Sukses

Pemicu Hujan Es Guyur Kota Bandung di Siang Bolong

Saat terjadi hujan es, kecepatan angin di Kota Bandung mencapai 40 kilometer per jam sehingga banyak pohon bertumbangan.

Liputan6.com, Bandung - Badan Meteorologi, Klimatologi dan Geofisika (BMKG) menerbitkan analisis sementara pemicu terjadinya hujan es disertai angin kencang pada siang bolong di Kota Bandung.

Berdasarkan citra satelit inframerah Himawari-8 pada pukul 13.50 WIB dan 14.00 WIB terdapat tutupan awan konvektif (cumulonimbus) yang tebal dan meluas di atas wilayah Jawa Barat.

Menurut Kepala Stasiun Geofisika BMKG Bandung Tony Agus Wijaya, tinggi puncak awan cumulonimbus tersebut dapat mencapai ketinggian lebih dari 5.000 meter di permukaan bumi dengan suhu puncak awan mencapai minus 44 derajat Celsius.

"Sehingga di beberapa tempat di Kota Bandung terjadi hujan es," kata Tony dalam keterangan tertulisnya, Bandung, Rabu, 19 April 2017.

Tony mengatakan terjadinya ketinggian awan cumulonimbus yang melewati titik beku itu, dipengaruhi oleh adanya daerah pertemuan angin (konvergensi) yang terbentuk di wilayah Jawa Barat pada pukul 07.00 WIB.

Jika dilihat dari data streamline angin pada ketinggian 3.000 kaki dan data pengamatan cuaca di Stasiun Geofisika Bandung, sambung dia, terlihat kondisi atmosfer cukup labil. Hal itu mendukung proses konvektivitas yang tinggi di wilayah Jawa Barat, khususnya Kota Bandung.

Dia menyatakan pada saat kejadian hujan lebat yang disertai petir serta es, terjadi peningkatan kecepatan angin yaitu 40 kilometer per jam.

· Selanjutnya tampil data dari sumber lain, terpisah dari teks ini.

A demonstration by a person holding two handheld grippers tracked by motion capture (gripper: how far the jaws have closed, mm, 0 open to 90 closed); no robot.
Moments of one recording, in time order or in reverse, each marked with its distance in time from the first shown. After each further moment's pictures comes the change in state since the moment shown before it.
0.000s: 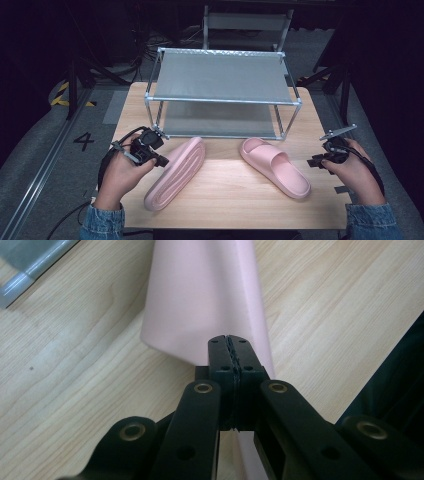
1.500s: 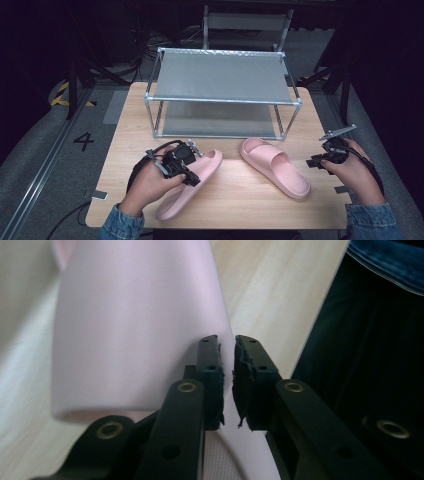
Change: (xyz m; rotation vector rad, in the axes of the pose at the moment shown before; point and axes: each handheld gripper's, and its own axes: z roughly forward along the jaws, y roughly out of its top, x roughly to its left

"Hal ini ditunjukkan oleh perbedaan suhu udara yang signifikan pada selang pukul 07.00 WIB hingga 10.00 WIB sebesar 6,2 derajat Celsius," ujar Tony.

Sementara itu, Lembaga Penerbangan dan Antariksa Nasional (LAPAN) menyebutkan hujan es yang disertai angin kencang dan petir itu sebagai fenomena hujan badai ekstrem. Dalam ilmu meteorologi disebut juga badai dalam sel tertutup.

Menurut peneliti klimatologi pada Pusat Sains dan Teknologi Atmosfer Lapan Bandung, Erma Yulihastin, pemicu pertama badai dalam sel tertutup itu adanya konvergensi angin kuat tujuh meter per detik dari selatan, yaitu berasal dari Laut Selatan Jawa Barat dengan angin berkekuatan sedang empat meter per detik dari Utara.

"Angin dari Selatan dan Utara yang bersifat lembab ini berinteraksi dengan udara kering dan dingin di atas wilayah pegunungan yang mengelilingi cekungan Bandung, sehingga terbentuk sel badai tertutup yang memproduksi banyak sekali es di dalam awan tersebut," kata Erma dalam keterangan tertulis kepada Liputan6.com.

Erma mengatakan pemicu kedua adalah adanya proses konveksi yang memaksa udara naik secara cepat dan menghasilkan awan cumulus menara. Proses itu, kata Erma, didukung kondisi ketidakstabilan di atmosfer dan akumulasi energi yang terus menerus. Pada tahap tertentu, saat mencapai titik kritis menimbulkan kondisi ekstrem.

"Proses konveksi ini dibuktikan oleh pantauan satelit terhadap liputan awan yang pada pagi hari tadi banyak terbentuk di atas Laut Selatan Jawa Barat. Namun pada siang hingga sore, awan sudah banyak terbentuk di atas Jawa Barat," ujar Erma.

Sebelumnya, Erma menjelaskan badai tersebut terjadi karena ada pembentukan awan cumulus menara yang terjadi secara cepat di kisaran durasi 20 - 30 menit untuk mencapai kondisi matang.

Pada saat matang dan terjadi hujan, terjadi interaksi antara proses hujan tersebut dengan udara di bawahnya yang lebih kering, sehingga menimbulkan hembusan angin yang sangat kuat di bawah awan hujan. Hal itulah yang memicu angin kencang.

Akibat hujan es yang disertai angin kencang kemarin siang sekitar 30 menit di Kota Bandung, Dinas Pemakaman dan Pertamanan mencatat ada 63 lokasi pohon tumbang. Selain pohon tumbang, reklame roboh juga terjadi di dua lokasi yang berakibat delapan mobil dan empat rumah rusak tanpa menimbulkan korban jiwa.